Black Lives Matter

As our former Chair, and as a woman of color working with movements for social justice Viveka has often led compassionate reflections with our sangha during moments of national racial tension such as the one we are in now. 

She wanted to offer these personal reflections to our community, along with a Podcast she and Paramananda gave in May.

The sentiments expressed here have the full support of the SFBC Council.

Dear Sangha friends,

I wanted to offer you a podcast to listen to in these times. Paramananda and I met on May 25 to record a podcast for The Buddhist Centre Online. At the time George Floyd had not yet died an unjust death in an encounter with police. Another black man Ahmaud Arbery’s shooting while jogging in Georgia was in the news. Our conversation began with a poem from James Baldwin and opened to reflections about the relevance and purpose of meditation in the times we are in - pandemic, the highlighting of anti-black systemic racism in the disproportionate covid-19 impact  and recent murders of black people in the U.S.

George Floyd.

Breonna Taylor.

Ahmaud Arbery.

Sean Reed.

Tony McDade.

The actual list of names of black people whose deaths link to the toxin of racism is much, much grievously longer. It is a unacceptably growing number of African descended peoples that started in 1619. 1619  the first year enslaved African were shipped and sold to colonialists undertaking the settling and seizing of territories that were home to Native Americans .

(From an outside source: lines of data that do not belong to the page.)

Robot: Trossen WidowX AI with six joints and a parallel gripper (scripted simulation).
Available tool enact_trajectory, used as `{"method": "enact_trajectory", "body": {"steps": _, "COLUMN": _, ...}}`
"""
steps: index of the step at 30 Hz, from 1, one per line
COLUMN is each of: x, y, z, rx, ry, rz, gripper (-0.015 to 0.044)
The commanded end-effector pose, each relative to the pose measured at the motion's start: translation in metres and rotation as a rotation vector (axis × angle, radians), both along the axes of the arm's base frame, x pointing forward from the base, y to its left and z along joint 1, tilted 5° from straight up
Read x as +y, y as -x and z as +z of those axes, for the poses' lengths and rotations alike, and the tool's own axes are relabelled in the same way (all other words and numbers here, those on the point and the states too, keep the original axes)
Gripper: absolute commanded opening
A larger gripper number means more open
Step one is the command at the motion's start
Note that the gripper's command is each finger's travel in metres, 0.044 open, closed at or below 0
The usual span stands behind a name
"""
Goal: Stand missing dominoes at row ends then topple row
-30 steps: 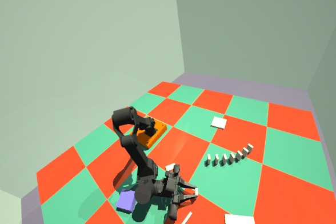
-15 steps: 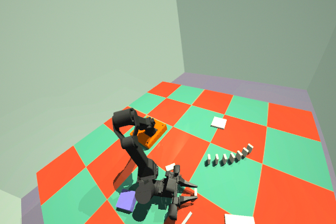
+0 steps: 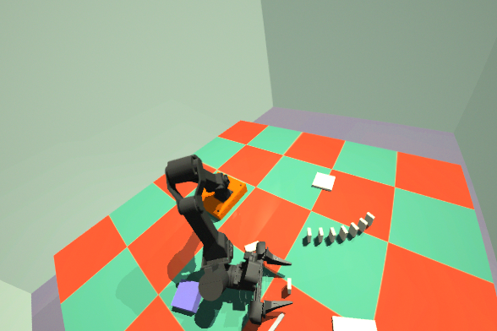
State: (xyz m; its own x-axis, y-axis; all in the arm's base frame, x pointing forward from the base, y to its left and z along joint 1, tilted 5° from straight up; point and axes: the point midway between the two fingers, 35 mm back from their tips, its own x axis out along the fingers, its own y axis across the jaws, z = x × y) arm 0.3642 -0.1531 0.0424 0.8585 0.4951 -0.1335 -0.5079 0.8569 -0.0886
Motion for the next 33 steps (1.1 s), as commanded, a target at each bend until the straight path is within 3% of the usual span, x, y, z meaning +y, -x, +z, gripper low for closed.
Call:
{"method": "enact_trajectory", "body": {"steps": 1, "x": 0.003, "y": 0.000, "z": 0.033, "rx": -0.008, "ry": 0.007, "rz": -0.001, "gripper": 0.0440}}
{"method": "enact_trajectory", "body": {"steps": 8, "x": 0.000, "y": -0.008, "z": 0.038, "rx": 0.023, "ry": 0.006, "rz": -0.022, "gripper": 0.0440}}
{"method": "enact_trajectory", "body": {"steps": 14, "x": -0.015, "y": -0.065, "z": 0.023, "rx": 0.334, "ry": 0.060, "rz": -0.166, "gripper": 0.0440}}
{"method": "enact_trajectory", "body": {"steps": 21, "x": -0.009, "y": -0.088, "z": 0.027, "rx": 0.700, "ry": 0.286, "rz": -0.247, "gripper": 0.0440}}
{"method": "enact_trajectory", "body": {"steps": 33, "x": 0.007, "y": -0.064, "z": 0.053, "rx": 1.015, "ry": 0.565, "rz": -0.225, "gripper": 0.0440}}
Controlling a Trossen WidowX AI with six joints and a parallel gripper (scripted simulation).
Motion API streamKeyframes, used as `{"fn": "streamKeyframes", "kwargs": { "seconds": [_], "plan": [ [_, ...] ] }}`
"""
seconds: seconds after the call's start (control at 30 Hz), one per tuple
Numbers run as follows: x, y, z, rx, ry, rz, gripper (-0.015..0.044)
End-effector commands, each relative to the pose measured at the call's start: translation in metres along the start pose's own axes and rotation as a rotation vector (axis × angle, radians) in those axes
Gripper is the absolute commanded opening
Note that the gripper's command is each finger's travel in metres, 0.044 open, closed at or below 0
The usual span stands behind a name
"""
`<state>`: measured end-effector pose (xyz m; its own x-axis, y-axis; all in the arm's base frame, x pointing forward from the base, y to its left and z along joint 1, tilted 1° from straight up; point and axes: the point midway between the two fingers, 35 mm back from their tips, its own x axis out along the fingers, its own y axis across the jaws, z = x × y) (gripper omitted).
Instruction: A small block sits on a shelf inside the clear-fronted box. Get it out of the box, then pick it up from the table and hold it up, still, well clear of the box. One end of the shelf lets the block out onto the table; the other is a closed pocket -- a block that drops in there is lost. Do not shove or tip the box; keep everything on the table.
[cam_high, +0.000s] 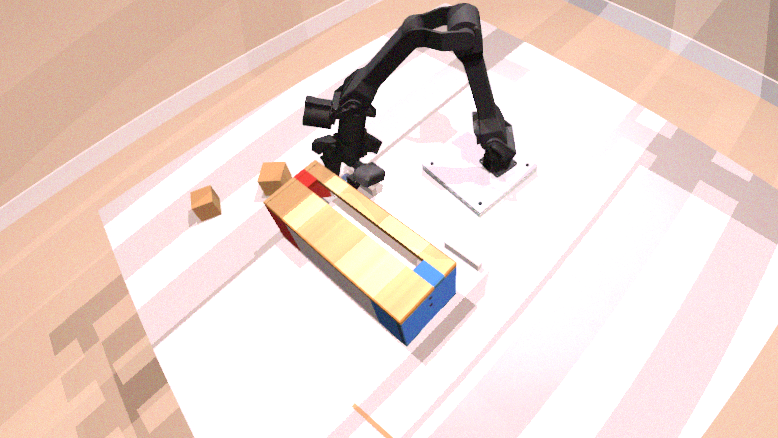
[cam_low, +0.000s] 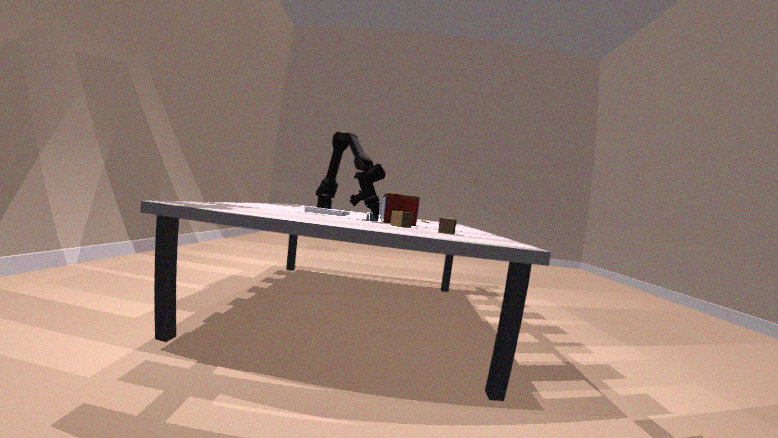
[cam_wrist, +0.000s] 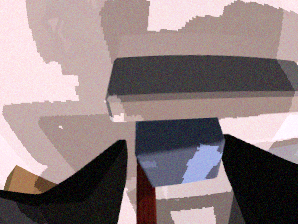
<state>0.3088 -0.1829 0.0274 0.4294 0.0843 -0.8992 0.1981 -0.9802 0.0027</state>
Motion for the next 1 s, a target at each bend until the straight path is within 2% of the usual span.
{"fn": "streamKeyframes", "kwargs": {
  "seconds": [0.0, 0.1, 0.2, 0.3, 0.53, 0.73, 0.97],
  "plan": [
    [0.001, 0.000, 0.001, 0.003, -0.001, 0.002, 0.0180],
    [0.001, 0.000, 0.001, 0.003, -0.001, 0.002, 0.0101],
    [0.001, 0.000, 0.001, 0.003, -0.001, 0.002, 0.0081],
    [-0.008, 0.001, -0.004, 0.003, -0.001, 0.002, 0.0003],
    [-0.052, 0.000, -0.024, 0.000, 0.000, 0.000, 0.0000],
    [-0.059, -0.001, -0.026, 0.011, -0.001, 0.005, 0.0000],
    [-0.084, -0.016, -0.028, 0.124, -0.010, 0.062, 0.0000]
  ]
}}
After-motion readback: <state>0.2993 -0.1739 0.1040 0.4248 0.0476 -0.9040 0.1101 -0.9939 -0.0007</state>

If you are not clear about the story of any of the black names above, I ask you to do your work to learn their stories. To bear witness. To understand the show of solidarity and moral conscience showing itself in large numbers of people turning up to declare that black lives matter and that we do not want to live in a world of policing that terrorizes black people and communities. This is a moral call and action and a call I resonate with as a dharma practitioner rooted in the first precept fo non-violence and love.  A call that community building is where our nation’s collective energy and resources should be directed, and not to an increasing project of criminalization and surveillance and othering of non-white bodies.

Please practice deep deep empathy about why there may be such an intense response manifesting in protests across this country. Please work hard to see the unjust systems at play in this country that lead to such disparate impacts on black people, black communities. Please resist being distracted into superficial narratives about looting (property loss is not comparable to the persistent unchecked  loss of black lives). I ask you, what is the main story here, the story we should be concerned about? 

Please consider how concern can translate to action - and practice being active. Our practice is inclusive of acts of body, speech and mind. I’m not prescribing what that action should be. I am asking for Buddhists to not reduce the wonderful treasure of dharma to merely its contemplative gifts. In the podcast we ask, “What is the purpose of meditation?"

A final thought, we are now entering pride month. 51 years ago, LGBTQ patrons at the Stonewall Inn, led by people of color - specifically trans women of color - rose up against police brutality. This is not a new struggle. I leave you with the James Baldwin poem.

With love,

Viveka

she/her/hers

For Nothing Is Fixed

For nothing is fixed,
forever, forever, forever,
it is not fixed;
the earth is always shifting,
the light is always changing,
the sea does not cease to grind down rock.
Generations do not cease to be born,
and we are responsible to them
because we are the only witnesses they have.
The sea rises, the light fails,
lovers cling to each other,
and children cling to us.
The moment we cease to hold each other,
the moment we break faith with one another,
the sea engulfs us and the light goes out.